Вермудес получил приказание к этому дню воздвигнуть эшафот на площади Педро, куда в восемь часов утра должно было прибыть на колеснице тело осужденного преступника.
Королева была взволнована не менее своего народа, только мысль, что если она не допустит монаха до публичной казни, народ непременно взволнуется и восстанет, заставляла ее не отменять своего решения. Но тем не менее она сильно страдала в ожидании казни.
Рано поутру назначенного для казни дня беспорядочные толпы мужчин, женщин, стариков и детей со страшным шумом направлялись по улицам к месту казни. Никогда еще такое несметное количество народа не помещалось на обширной площади Педро. Огромная овальная площадь была битком набита, а народ все еще валил со всех сторон. Старый и малый хотел поглядеть
на казнь королевского убийцы, принадлежавшего к ненавистным, алчным монахам Санта Мадре.
Женщины с грудными детьми пробирались до самых алебардистов, образовавших цепь вокруг воздвигнутого за ночь черного огромного эшафота и вдоль улиц, по которым должно было пройти шествие. Окна и крыши отдавались за неимоверные цены, так как всякий богатый и бедный хотел поглядеть на казнь знаменитого преступника.
Порожденные ненавистью к инквизиции в народе ходили самые фантастические толки. Говорили, например, что монах Мерино во время казни превращается в дьявола, который потащит с собой в ад старого Вермудеса, другие рассказывали, что он будто бы вылетел из тюрьмы, оставив после себя только свое платье.
Наконец, глухой бой часов возвестил, что настал роковой час. Восемь ударов мерно раздались на колокольне, шепот нетерпения пробежал в толпе, нервы были лихорадочно напряжены, всякий, тяжело вздыхая, поглядывал на пустое пространство, по которому должно было приблизиться шествие.
— Еще ничего не слышно и не видно, — воскликнул длинный оборванный человек, который, казалось, сам только что сбежал с каторги, он головою был выше всех окружающих его, — казнь еще успеют отменить!
— Что, что ты говоришь?
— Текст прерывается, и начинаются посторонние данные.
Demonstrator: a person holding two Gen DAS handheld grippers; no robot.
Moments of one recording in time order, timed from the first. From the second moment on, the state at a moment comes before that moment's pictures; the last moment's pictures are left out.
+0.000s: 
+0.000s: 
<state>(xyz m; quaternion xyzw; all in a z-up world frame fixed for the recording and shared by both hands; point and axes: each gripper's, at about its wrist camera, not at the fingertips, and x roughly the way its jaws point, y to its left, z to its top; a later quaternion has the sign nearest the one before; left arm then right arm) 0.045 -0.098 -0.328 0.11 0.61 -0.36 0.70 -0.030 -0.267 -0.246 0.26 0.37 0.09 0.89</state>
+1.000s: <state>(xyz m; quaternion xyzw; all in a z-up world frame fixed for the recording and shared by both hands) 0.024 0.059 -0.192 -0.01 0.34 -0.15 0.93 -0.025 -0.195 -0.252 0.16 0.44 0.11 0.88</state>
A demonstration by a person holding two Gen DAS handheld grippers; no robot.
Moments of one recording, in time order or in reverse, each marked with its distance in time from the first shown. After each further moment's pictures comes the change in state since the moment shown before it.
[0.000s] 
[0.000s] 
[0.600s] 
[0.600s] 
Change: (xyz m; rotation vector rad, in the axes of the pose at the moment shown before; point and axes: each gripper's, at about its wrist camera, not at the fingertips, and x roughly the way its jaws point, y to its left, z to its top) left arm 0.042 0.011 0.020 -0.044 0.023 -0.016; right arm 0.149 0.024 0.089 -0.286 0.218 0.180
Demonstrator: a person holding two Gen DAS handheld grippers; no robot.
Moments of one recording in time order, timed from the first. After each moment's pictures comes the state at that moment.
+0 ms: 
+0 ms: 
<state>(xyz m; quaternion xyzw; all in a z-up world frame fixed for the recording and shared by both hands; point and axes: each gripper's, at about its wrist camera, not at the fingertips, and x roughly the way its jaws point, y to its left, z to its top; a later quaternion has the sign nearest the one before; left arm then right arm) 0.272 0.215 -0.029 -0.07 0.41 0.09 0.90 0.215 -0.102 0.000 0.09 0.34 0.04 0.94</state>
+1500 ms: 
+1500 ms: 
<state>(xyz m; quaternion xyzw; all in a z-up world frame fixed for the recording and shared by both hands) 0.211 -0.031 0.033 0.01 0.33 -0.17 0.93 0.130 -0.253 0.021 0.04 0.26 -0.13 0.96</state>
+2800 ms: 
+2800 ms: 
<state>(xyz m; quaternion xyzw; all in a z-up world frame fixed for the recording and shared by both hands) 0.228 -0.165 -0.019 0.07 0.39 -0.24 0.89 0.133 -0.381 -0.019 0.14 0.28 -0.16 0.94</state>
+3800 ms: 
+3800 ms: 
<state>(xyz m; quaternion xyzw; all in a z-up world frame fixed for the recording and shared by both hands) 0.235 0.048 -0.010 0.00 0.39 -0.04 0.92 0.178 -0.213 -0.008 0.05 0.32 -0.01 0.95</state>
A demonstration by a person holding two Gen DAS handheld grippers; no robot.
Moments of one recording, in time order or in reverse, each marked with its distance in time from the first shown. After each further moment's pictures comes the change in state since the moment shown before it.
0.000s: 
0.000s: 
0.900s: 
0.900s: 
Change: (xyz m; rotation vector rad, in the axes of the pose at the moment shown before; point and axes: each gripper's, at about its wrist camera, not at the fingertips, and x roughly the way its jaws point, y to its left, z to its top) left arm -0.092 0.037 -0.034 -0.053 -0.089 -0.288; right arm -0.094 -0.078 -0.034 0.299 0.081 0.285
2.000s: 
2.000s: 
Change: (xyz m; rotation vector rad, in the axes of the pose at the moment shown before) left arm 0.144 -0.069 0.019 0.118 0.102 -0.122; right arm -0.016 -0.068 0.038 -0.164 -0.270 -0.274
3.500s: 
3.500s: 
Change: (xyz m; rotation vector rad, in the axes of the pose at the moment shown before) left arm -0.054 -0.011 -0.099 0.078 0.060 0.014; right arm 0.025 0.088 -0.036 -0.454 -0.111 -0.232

Этого не посмеют! — закричало несколько сердитых голосов.
— Кровь должна быть пролита — мы требуем казни! — кричали другие…
— Где же гул колокола? — спросил долговязый. — Отчего же не слышно сегодня колокольного звона?
— Дурак, потому что королевский убийца не заслуживает даже этой чести, до которой мне, впрочем, все равно! — отвечал какой-то солдат.
— Вы, может быть, правы, господин улан, — воскликнул оборванный работник, на бледном, больном лице которого голод оставил глубокие следы, — мне же кажется, что патеры и монахи неохотно бы принялись за колокол в такую неприятную для них минуту!
— Тише — вот он едет! — пронеслось в толпе.
Кто был поменьше встал на цыпочки и вытянул шею, толпа подалась вперед, некоторых притиснули, и они страшно завизжали, шепот одобрения пробежал по толпе.
Глухой барабанный грохот приближался все ближе и ближе. Все глаза были устремлены на улицу, из которой должны были явиться солдаты. Наконец, подвигаясь ровным тихим шагом, барабанщики показались между двойными рядами алебардистов.
Посмотрим и мы на страшное шествие, на которое с лихорадочным любопытством и со сверкающими глазами глядели тысячи глаз.
Впереди шли человек двадцать барабанщиков, мерно ударяя в свои глухие инструменты, за ними следовали трое судей, потом отряд стрелков, назначенных для присутствия на казни. Место, занимаемое в подобных процессиях священником, на этот раз пустовало — никто из патеров не пожелал напутствовать перед смертью преступного своего собрата! Возглас ужаса раздался при виде поезда и сидевших в нем. Никто не мог вообразить себе подобного зрелища, превзошедшего все ожидания.
К низкой черной колеснице были приделаны две скамейки. Стенки с трех сторон возвышались фута на два, сзади же было оставлено отверстие для входа.
На передней скамейке сидел помощник палача, держа в руках вожжи и управляя ослами, на другой сидели два помощника Вермудеса. Их видно было только по пояс — головы были не покрыты, а рукава красных рубашек засучены выше локтей. Между ними поддерживаемый с обеих сторон качался Мерино, королевский убийца. Его обнаженная бритая голова повисла на груди, но ни один мускул не шевелился, разве только когда ухабы потрясали колесницу.
— С ним дурно, — раздался говор в толпе, — он не перенес пытки!